Your output must match the records exactly, line for line.

┏━━

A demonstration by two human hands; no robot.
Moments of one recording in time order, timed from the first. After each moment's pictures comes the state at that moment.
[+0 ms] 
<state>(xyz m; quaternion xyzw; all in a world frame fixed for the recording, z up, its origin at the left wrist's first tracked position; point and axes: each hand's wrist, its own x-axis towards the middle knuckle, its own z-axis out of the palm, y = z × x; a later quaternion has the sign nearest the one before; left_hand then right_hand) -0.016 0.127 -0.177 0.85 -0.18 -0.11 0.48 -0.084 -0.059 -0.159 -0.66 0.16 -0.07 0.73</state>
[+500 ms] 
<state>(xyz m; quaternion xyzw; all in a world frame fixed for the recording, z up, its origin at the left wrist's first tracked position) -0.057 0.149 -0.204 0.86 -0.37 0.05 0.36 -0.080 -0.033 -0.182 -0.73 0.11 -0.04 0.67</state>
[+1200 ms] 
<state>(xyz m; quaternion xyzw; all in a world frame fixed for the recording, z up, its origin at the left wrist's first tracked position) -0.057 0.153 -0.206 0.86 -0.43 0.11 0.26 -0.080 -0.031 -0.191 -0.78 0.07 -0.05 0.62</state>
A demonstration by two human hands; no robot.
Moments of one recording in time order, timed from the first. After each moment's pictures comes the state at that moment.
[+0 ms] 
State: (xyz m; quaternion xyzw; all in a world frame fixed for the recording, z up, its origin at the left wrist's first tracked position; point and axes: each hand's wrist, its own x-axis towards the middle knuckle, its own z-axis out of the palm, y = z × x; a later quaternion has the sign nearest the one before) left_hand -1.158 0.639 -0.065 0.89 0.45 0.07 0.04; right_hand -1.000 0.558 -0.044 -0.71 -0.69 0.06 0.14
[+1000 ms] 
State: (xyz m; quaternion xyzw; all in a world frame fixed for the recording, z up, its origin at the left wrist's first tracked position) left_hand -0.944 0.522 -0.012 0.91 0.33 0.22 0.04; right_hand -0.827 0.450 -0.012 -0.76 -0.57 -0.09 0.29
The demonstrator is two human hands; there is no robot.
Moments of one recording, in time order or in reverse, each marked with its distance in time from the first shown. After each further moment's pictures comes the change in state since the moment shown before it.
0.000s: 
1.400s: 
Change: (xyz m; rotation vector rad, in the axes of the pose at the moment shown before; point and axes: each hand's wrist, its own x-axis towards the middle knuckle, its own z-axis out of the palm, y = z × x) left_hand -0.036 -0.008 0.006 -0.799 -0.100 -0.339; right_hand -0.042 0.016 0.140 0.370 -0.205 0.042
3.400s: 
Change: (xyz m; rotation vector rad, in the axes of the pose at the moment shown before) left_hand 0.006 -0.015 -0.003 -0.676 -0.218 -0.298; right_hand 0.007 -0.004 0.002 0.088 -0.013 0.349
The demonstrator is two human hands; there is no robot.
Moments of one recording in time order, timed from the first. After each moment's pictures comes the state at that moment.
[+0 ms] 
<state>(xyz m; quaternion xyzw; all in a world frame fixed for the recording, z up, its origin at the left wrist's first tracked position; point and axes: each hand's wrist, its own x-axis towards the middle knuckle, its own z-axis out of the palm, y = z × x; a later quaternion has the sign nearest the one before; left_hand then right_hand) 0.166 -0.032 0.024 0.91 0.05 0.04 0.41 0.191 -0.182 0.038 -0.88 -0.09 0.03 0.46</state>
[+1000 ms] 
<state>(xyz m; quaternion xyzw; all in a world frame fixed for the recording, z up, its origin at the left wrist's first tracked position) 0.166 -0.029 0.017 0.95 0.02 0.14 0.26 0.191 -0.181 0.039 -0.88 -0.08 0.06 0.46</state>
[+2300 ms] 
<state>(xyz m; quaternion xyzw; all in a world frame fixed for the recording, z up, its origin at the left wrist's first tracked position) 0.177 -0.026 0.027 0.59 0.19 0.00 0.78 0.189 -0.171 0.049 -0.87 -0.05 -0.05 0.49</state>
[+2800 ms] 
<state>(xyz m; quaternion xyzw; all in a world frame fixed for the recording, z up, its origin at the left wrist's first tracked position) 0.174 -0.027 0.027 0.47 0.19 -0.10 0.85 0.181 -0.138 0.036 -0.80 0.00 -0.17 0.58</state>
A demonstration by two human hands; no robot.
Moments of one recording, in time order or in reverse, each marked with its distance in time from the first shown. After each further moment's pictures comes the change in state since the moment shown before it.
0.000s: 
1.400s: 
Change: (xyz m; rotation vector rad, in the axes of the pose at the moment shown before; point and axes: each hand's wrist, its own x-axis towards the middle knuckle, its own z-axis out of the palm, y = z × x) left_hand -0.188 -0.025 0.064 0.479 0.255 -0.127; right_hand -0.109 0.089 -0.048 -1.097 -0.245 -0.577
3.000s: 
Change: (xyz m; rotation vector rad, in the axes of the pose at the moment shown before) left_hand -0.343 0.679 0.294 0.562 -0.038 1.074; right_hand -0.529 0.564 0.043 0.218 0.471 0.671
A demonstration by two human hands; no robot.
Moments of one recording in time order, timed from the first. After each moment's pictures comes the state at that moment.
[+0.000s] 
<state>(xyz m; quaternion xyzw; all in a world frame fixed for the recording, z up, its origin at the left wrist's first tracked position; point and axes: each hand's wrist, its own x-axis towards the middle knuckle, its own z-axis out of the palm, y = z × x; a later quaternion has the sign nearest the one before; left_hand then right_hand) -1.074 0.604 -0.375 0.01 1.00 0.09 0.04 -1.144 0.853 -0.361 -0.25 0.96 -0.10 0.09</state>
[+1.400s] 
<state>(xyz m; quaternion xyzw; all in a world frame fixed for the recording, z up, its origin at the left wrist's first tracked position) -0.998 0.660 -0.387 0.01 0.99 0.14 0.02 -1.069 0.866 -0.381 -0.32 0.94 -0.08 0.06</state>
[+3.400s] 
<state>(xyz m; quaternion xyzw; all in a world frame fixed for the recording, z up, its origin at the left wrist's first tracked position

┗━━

## [RESPONSE]
A demonstration by two human hands; no robot.
Moments of one recording in time order, timed from the first. After each moment's pictures comes the state at that moment.
[+0 ms] 
<state>(xyz m; quaternion xyzw; all in a world frame fixed for the recording, z up, its origin at the left wrist's first tracked position; point and axes: each hand's wrist, its own x-axis towards the middle knuckle, its own z-axis out of the palm, y = z × x; a later quaternion has the sign nearest the one before; left_hand then right_hand) -0.016 0.127 -0.177 0.85 -0.18 -0.11 0.48 -0.084 -0.059 -0.159 -0.66 0.16 -0.07 0.73</state>
[+500 ms] 
<state>(xyz m; quaternion xyzw; all in a world frame fixed for the recording, z up, its origin at the left wrist's first tracked position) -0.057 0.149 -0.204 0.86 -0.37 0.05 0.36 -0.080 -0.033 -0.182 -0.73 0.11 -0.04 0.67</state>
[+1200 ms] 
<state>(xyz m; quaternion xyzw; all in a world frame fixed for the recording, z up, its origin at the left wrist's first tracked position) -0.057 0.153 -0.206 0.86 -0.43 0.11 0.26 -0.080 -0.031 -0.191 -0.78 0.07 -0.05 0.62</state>
A demonstration by two human hands; no robot.
Moments of one recording in time order, timed from the first. After each moment's pictures comes the state at that moment.
[+0 ms] 
State: (xyz m; quaternion xyzw; all in a world frame fixed for the recording, z up, its origin at the left wrist's first tracked position; point and axes: each hand's wrist, its own x-axis towards the middle knuckle, its own z-axis out of the palm, y = z × x; a later quaternion has the sign nearest the one before) left_hand -1.158 0.639 -0.065 0.89 0.45 0.07 0.04; right_hand -1.000 0.558 -0.044 -0.71 -0.69 0.06 0.14
[+1000 ms] 
State: (xyz m; quaternion xyzw; all in a world frame fixed for the recording, z up, its origin at the left wrist's first tracked position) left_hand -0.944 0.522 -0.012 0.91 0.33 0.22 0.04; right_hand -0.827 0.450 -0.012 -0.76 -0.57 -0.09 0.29
The demonstrator is two human hands; there is no robot.
Moments of one recording, in time order or in reverse, each marked with its distance in time from the first shown. After each further moment's pictures comes the change in state since the moment shown before it.
0.000s: 
1.400s: 
Change: (xyz m; rotation vector rad, in the axes of the pose at the moment shown before; point and axes: each hand's wrist, its own x-axis towards the middle knuckle, its own z-axis out of the palm, y = z × x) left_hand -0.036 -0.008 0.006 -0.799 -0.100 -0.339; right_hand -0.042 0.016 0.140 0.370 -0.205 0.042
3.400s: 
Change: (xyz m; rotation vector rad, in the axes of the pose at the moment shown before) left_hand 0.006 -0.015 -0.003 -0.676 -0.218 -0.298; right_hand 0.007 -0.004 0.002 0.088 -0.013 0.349
The demonstrator is two human hands; there is no robot.
Moments of one recording in time order, timed from the first. After each moment's pictures comes the state at that moment.
[+0 ms] 
<state>(xyz m; quaternion xyzw; all in a world frame fixed for the recording, z up, its origin at the left wrist's first tracked position; point and axes: each hand's wrist, its own x-axis towards the middle knuckle, its own z-axis out of the palm, y = z × x; a later quaternion has the sign nearest the one before; left_hand then right_hand) 0.166 -0.032 0.024 0.91 0.05 0.04 0.41 0.191 -0.182 0.038 -0.88 -0.09 0.03 0.46</state>
[+1000 ms] 
<state>(xyz m; quaternion xyzw; all in a world frame fixed for the recording, z up, its origin at the left wrist's first tracked position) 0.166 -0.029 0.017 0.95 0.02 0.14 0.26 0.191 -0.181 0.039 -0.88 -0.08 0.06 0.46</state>
[+2300 ms] 
<state>(xyz m; quaternion xyzw; all in a world frame fixed for the recording, z up, its origin at the left wrist's first tracked position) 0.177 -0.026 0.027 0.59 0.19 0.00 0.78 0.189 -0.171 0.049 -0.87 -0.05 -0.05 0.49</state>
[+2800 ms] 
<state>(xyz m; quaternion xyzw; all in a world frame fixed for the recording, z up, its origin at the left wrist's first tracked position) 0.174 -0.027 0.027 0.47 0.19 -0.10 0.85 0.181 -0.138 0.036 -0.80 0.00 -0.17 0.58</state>
A demonstration by two human hands; no robot.
Moments of one recording, in time order or in reverse, each marked with its distance in time from the first shown. After each further moment's pictures comes the change in state since the moment shown before it.
0.000s: 
1.400s: 
Change: (xyz m; rotation vector rad, in the axes of the pose at the moment shown before; point and axes: each hand's wrist, its own x-axis towards the middle knuckle, its own z-axis out of the palm, y = z × x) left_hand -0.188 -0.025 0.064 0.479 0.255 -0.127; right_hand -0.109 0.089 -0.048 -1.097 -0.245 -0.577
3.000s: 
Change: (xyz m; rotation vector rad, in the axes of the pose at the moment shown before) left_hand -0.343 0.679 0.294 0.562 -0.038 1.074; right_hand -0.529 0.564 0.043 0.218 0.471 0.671
A demonstration by two human hands; no robot.
Moments of one recording in time order, timed from the first. After each moment's pictures comes the state at that moment.
[+0.000s] 
<state>(xyz m; quaternion xyzw; all in a world frame fixed for the recording, z up, its origin at the left wrist's first tracked position; point and axes: each hand's wrist, its own x-axis towards the middle knuckle, its own z-axis out of the palm, y = z × x; a later quaternion has the sign nearest the one before; left_hand then right_hand) -1.074 0.604 -0.375 0.01 1.00 0.09 0.04 -1.144 0.853 -0.361 -0.25 0.96 -0.10 0.09</state>
[+1.400s] 
<state>(xyz m; quaternion xyzw; all in a world frame fixed for the recording, z up, its origin at the left wrist's first tracked position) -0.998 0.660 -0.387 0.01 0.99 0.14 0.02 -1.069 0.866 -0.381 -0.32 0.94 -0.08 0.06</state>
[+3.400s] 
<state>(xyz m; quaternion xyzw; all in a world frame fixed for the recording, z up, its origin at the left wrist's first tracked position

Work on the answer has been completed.